發汗多,若重發汗者,亡其陽,譫語;脈短者死,脈自和者不死。(玉函「重發汗」下無「者」字,有「若已下復發其汗」七字句;「多」下無「若」字。)
〔汪〕此係太陽病轉屬陽明譫語之證。本太陽經得病時發汗多,轉屬陽明,重發其汗;汗多亡陽。汗本血之液,陽亡則陰亦虧,津血耗竭,胃中燥實而譫語。譫語者,脈當弦實或洪滑為自和;自和者,言脈與病不相背也,是病雖甚不死。若譫語脈短者,為邪熱盛正氣衰,乃陽證見陰脈也,以故主死。或以陽亡為脫陽,脫陽者見鬼,故譫語;擬欲以四逆湯急回其陽,大誤之極。
〔柯〕亡陽,即津液越出之互辭。
案方氏以此條為太陽經錯簡;喻氏辨其誤,是也。程氏錫駒並以此條證為脫陽,亦非是。
辨陽明病脈證並治
陽明病實證會出現譫語(胡言亂語),虛證則會出現鄭聲(聲音低弱反覆)。所謂鄭聲,就是言語重複。如果患者直視前方、神昏譫語、氣喘胸滿,通常預後不良,可能致命;若同時伴有腹瀉,同樣凶險難治。
〔醫家觀點〕
- 實證譫語:陽明熱邪熾盛,導致神志昏亂、氣機不順,因而言語狂妄、甚至罵人無度。
- 虛證鄭聲:因精氣神虛弱,無法自主控制語言,導致聲音微弱且語句重複,如同《素問》所言:「言語細微,反覆訴說同一內容」。

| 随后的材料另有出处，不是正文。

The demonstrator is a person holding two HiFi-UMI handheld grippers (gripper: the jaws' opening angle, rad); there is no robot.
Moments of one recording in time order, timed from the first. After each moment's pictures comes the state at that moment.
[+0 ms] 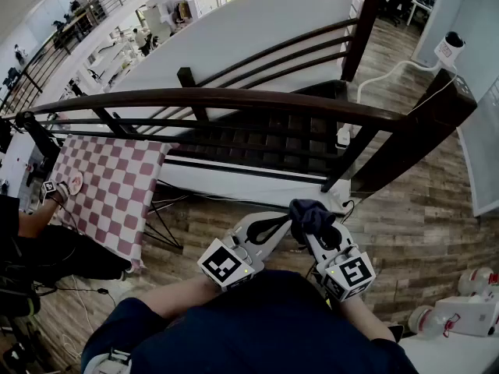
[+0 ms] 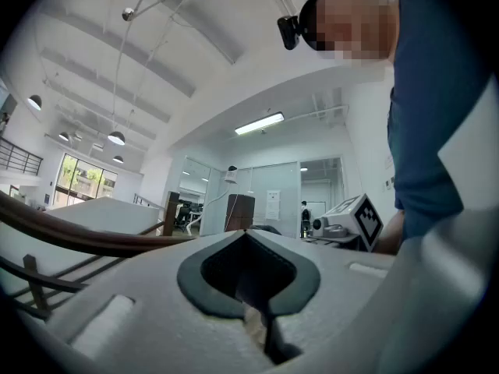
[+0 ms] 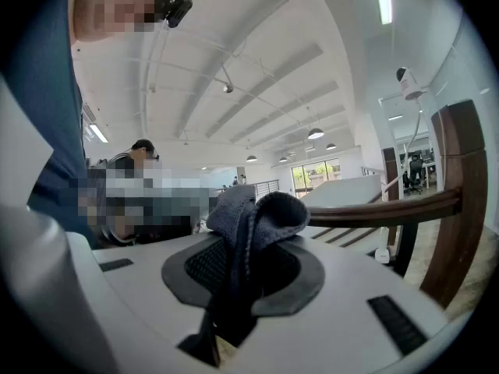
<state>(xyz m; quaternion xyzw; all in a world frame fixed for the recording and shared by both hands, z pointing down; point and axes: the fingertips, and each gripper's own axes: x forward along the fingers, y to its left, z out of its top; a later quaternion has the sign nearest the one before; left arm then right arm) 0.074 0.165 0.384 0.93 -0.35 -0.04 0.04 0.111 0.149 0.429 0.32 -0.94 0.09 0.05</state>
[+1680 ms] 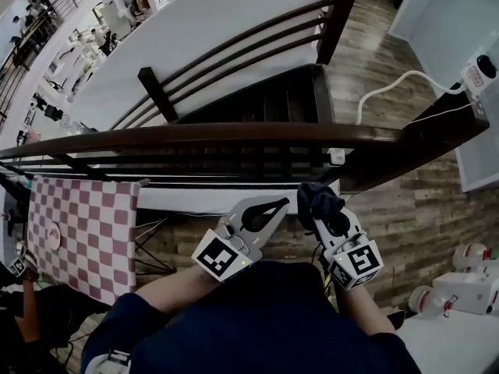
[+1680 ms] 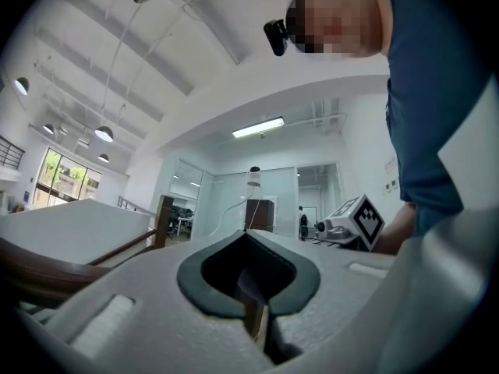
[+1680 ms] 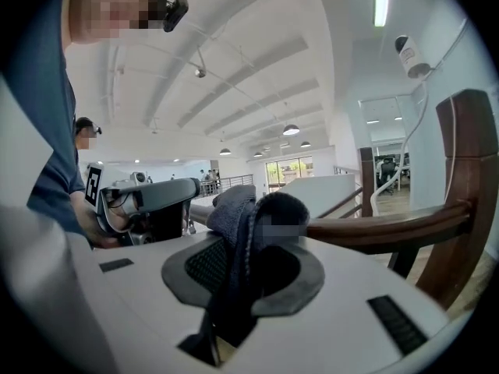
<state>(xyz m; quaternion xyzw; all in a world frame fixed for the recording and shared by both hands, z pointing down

- 直視預後:若患者眼球直視不動,反映精氣不能滋養目系,加上譫語、氣喘胸滿,代表脾肺氣機衰竭而上脫;若伴隨腹瀉,則是脾氣下陷,二者皆屬危症。
- 鄭聲本質:鄭聲並非獨立於譫語,而是譫語的一種表現形式,特徵為聲調不正、言語重複。
其他醫家補充:
- 喘滿與下利:邪氣上犯陽位導致氣喘胸滿,或下迫陰位引發腹瀉,皆因正氣脫絕而死。但需注意,若譫語伴隨「熱結旁流」(燥屎內結而瀉下清水),未必是死證。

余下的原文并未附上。